### Aim of the task:
Only the number is needed. Please count the lines below in which the word "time" occurs.

Start of Block

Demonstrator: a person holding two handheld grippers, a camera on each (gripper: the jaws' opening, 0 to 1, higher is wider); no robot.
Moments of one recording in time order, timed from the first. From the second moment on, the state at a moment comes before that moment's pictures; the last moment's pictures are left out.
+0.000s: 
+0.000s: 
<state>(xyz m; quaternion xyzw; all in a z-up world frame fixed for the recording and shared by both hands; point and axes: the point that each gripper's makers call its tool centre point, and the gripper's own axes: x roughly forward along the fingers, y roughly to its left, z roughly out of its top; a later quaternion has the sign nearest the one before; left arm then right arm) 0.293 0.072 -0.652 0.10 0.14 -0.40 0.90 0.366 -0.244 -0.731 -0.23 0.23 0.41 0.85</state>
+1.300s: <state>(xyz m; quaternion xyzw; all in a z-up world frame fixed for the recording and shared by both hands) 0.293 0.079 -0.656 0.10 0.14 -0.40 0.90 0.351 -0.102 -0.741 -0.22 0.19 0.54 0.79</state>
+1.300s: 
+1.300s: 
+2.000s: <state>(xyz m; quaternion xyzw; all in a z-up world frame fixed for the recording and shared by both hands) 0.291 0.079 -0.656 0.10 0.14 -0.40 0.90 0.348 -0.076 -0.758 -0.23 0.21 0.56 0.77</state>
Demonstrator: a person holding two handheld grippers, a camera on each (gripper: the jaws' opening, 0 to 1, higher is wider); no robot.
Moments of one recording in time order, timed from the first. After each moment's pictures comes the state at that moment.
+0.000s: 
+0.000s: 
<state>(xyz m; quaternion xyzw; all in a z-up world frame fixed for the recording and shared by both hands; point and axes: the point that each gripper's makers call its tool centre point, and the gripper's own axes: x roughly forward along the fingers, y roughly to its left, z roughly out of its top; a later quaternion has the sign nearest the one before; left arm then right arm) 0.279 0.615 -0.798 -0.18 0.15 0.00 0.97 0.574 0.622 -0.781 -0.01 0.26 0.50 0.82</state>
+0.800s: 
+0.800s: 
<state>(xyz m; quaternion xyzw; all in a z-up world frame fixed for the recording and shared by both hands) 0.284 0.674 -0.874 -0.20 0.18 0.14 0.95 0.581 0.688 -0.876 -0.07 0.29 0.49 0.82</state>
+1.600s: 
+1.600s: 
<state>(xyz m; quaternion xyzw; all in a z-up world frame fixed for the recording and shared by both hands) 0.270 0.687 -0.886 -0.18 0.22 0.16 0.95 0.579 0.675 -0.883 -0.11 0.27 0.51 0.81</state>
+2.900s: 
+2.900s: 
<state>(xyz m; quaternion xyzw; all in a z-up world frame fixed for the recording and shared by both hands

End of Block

### Response to this exercise:
2